JacksonWrath / homelab-base

Homelab - A History
0 stars 0 forks source link

Asuna has gremlins #24

Closed JacksonWrath closed 2 months ago

JacksonWrath commented 3 months ago

...likely PSU gremlins. It's also possible they have spread to the mobo.

I've had enough HDDs die for this to be more than coincidence, especially now that an almost-brand-new drive is reporting UREs after the resilver. Additionally, that resilver reported the exact same number of checksum errors on all of the healthy drives. That points to a controller issue, which is on the motherboard (drives are direct-connected; I pulled out the LSI controller a while back).

JacksonWrath commented 2 months ago

New PSU has arrived, pending replacement. If this issue doesn't go away, time for a new motherboard; thankfully those are still in stock, and relatively cheap since they're a couple gens old.

New HDD has been ordered. Once replaced, need to return the one that's reporting UREs (sorry reseller on Amazon).

JacksonWrath commented 2 months ago

PSU and HDD swapped. Resilver completed and claimed it found new checksum errors (614 across the good drives) on 2 files. Notably, these were different than the previous ones it listed; the previous files are now supposedly good.

I replaced those 2 files for good measure, ran zpool clear, and ran a scrub. It again found a different number of errors (510 on all drives), but the verbose output claimed no files were affected.

I cleared them again and started a 2nd scrub this morning.
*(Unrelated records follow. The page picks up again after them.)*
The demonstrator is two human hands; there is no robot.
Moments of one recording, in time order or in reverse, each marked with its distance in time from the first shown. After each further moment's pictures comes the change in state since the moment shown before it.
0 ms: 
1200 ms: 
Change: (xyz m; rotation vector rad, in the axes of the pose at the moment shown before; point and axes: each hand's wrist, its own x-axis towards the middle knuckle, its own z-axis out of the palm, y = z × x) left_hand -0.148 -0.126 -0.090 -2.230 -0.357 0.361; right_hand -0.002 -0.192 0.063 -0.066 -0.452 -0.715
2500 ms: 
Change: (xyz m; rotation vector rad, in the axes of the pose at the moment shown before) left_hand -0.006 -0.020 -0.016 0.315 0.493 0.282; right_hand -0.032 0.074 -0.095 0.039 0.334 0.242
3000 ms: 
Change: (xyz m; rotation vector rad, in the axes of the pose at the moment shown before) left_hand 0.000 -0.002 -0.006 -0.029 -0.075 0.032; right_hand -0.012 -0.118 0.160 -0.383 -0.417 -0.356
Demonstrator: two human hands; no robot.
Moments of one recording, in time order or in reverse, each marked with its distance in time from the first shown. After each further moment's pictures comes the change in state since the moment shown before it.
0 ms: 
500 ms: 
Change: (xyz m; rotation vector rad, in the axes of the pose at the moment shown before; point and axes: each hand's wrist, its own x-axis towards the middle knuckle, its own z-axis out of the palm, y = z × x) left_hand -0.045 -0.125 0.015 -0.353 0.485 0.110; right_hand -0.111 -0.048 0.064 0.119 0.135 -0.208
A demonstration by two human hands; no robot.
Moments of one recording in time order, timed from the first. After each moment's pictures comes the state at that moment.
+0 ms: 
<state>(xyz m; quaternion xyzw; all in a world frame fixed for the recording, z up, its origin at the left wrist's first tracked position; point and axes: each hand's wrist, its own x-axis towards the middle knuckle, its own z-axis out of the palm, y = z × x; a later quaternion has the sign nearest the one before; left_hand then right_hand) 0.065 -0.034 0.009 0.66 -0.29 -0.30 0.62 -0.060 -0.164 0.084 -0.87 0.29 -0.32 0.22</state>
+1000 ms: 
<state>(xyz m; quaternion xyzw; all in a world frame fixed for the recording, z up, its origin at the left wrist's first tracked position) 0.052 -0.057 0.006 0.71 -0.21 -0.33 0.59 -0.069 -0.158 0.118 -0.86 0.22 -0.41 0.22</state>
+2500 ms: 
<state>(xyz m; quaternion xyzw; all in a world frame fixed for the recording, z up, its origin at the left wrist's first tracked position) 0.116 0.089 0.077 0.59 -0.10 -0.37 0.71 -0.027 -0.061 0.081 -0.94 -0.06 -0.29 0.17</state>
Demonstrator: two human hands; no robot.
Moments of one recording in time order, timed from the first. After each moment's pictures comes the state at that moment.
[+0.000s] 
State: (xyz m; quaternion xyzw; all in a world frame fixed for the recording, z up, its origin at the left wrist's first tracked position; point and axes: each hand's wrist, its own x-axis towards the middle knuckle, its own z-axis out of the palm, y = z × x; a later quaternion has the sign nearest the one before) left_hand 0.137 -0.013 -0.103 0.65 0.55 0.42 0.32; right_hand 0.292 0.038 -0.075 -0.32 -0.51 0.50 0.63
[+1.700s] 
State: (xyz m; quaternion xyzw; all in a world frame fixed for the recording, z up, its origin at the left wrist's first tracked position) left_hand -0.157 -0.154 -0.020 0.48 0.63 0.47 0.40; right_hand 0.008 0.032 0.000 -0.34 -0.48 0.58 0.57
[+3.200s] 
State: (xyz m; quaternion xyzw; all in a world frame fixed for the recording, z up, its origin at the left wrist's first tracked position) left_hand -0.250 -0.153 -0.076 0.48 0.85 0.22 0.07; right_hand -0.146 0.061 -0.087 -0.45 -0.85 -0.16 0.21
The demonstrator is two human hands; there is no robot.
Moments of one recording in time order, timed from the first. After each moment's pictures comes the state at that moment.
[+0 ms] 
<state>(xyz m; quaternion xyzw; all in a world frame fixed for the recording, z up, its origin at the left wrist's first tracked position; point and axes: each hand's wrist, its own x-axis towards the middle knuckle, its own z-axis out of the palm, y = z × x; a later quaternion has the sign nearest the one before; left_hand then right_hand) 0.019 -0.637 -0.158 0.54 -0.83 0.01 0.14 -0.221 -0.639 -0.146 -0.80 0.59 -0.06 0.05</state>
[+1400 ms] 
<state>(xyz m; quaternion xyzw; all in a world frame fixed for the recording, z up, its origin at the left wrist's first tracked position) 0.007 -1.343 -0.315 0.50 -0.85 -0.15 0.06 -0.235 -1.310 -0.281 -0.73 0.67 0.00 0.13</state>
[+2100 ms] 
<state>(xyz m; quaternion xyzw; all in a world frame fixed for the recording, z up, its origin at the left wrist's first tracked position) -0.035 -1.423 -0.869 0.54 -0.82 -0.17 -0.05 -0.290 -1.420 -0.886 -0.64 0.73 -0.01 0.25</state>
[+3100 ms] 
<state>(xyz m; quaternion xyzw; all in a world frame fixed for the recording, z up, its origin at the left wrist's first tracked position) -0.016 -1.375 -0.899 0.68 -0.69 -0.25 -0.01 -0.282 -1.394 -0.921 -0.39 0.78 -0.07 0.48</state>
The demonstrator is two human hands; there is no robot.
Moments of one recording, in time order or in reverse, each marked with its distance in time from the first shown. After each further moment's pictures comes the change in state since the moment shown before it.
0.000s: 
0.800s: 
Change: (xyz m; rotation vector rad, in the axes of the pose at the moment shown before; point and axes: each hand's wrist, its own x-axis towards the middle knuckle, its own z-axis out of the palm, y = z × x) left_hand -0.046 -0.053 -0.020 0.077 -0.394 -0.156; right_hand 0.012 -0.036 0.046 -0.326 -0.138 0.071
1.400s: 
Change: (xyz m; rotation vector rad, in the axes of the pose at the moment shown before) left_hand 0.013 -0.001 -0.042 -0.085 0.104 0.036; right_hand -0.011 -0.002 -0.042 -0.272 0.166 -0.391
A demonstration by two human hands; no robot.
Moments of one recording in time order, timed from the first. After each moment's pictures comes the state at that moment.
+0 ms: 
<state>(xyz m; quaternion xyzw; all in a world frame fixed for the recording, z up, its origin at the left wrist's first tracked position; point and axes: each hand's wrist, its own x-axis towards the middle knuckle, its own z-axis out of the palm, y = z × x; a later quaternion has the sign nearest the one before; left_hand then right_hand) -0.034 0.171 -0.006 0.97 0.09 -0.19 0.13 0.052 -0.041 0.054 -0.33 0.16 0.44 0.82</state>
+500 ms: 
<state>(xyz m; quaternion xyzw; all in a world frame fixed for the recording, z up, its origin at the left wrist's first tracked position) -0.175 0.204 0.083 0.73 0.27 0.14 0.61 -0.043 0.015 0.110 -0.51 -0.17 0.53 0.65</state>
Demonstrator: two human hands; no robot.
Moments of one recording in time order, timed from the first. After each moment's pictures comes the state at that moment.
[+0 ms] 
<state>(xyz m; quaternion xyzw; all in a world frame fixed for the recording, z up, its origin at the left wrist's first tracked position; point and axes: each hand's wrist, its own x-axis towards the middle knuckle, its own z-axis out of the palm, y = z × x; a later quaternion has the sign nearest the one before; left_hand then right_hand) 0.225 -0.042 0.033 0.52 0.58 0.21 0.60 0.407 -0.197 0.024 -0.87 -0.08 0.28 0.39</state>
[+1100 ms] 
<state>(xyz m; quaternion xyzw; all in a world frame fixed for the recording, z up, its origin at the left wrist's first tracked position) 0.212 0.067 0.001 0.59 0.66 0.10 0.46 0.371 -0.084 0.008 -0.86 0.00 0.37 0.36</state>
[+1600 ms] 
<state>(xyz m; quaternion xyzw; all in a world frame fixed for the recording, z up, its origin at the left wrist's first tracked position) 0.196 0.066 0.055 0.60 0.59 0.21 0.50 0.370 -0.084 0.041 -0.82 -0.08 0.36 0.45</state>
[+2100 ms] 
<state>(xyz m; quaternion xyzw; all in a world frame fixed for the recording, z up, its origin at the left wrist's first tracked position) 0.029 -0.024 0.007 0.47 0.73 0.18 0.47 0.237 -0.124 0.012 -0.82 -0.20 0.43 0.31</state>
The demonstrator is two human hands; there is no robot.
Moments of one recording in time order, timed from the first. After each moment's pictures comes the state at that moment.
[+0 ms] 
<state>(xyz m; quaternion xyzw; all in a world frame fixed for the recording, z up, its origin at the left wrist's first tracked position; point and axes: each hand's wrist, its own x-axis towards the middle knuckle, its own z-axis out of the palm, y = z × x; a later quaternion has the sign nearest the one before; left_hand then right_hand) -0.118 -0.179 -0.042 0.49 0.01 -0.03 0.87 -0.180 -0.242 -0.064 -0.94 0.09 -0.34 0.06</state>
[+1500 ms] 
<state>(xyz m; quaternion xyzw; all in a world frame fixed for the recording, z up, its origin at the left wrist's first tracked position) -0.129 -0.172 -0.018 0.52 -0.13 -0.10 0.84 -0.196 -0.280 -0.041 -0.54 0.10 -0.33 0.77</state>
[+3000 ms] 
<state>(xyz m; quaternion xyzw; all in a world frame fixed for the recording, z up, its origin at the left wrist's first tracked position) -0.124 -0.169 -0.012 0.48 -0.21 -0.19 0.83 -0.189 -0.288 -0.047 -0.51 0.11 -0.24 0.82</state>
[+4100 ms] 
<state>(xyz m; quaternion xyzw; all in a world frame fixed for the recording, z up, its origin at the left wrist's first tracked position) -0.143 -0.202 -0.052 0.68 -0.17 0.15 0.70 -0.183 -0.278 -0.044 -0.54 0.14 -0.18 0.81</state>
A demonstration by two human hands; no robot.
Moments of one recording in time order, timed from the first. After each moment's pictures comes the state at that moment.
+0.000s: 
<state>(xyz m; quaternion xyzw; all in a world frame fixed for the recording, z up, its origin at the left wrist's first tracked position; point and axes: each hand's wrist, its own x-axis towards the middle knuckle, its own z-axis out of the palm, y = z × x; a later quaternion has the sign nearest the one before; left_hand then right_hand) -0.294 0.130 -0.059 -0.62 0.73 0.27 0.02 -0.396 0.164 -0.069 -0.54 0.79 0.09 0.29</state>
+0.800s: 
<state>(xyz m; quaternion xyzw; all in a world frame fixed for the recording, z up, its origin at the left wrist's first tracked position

A bad motherboard is highly likely, but we'll see what it says for this run.

JacksonWrath commented 2 months ago

2nd scrub reported 510 checksum errors again, and again no actual data errors (supposedly). Before ordering a new motherboard, I did a little more research.

It turns out that RAIDZ stripes each block across drives, so when there's a checksum error, it can't know which drive was the problem, and reports the error for all drives the block was on (which in my small array, is always all of them). Therefore, it's not necessarily a controller/motherboard issue.

One of the SATA cables being bad is probable now. I'm using basically spare cables that have been kicking around with me for damn near a decade, and I recently ordered a couple 5-packs of (hopefully) nicer cables. I'm just going to replace them all and rescrub.

JacksonWrath commented 2 months ago

New SATA cables didn't resolve. Still shows the 510 checksum errors, without data errors.

I'm gonna do a quick check that it's the same block IDs being flagged (I have the previous output of zpool events -v); if they are, I wonder if it's the old snapshots being flagged but for some reason ZFS doesn't report those files anymore, and deleting the old snapshots would clear them.

If they aren't the same, or deleting the snapshots doesn't help, time for a new motherboard I guess.

JacksonWrath commented 2 months ago

Interestingly, there's fewer quantity blkids with issues, but more counts per blkid. It does appear that anything flagged in the latest scrub was also flagged in the previous scrub though.

The checksum errors all occur with the last few minutes of the scrub, both times. For the latest scrub, all errors occurred within 2 minutes, then the scrub completed 13 minutes later.

I'm going to try deleting snapshots up to June 26th (first snapshot after I last replaced any files) and see what happens.

JacksonWrath commented 2 months ago

Finally. That cleared the checksum errors. No idea why it wouldn't surface that it was the snapshots' files that were problematic when it previously did so. Whatever, I have a clean scrub. (Latest snapshot and replication also succeeded just fine.)

I don't consider the PSU and cable swaps a waste, because I still suspect that was causing my excessive drive failures and random checksum problems. Time will tell on that. If anything else comes up in the near future...new motherboard.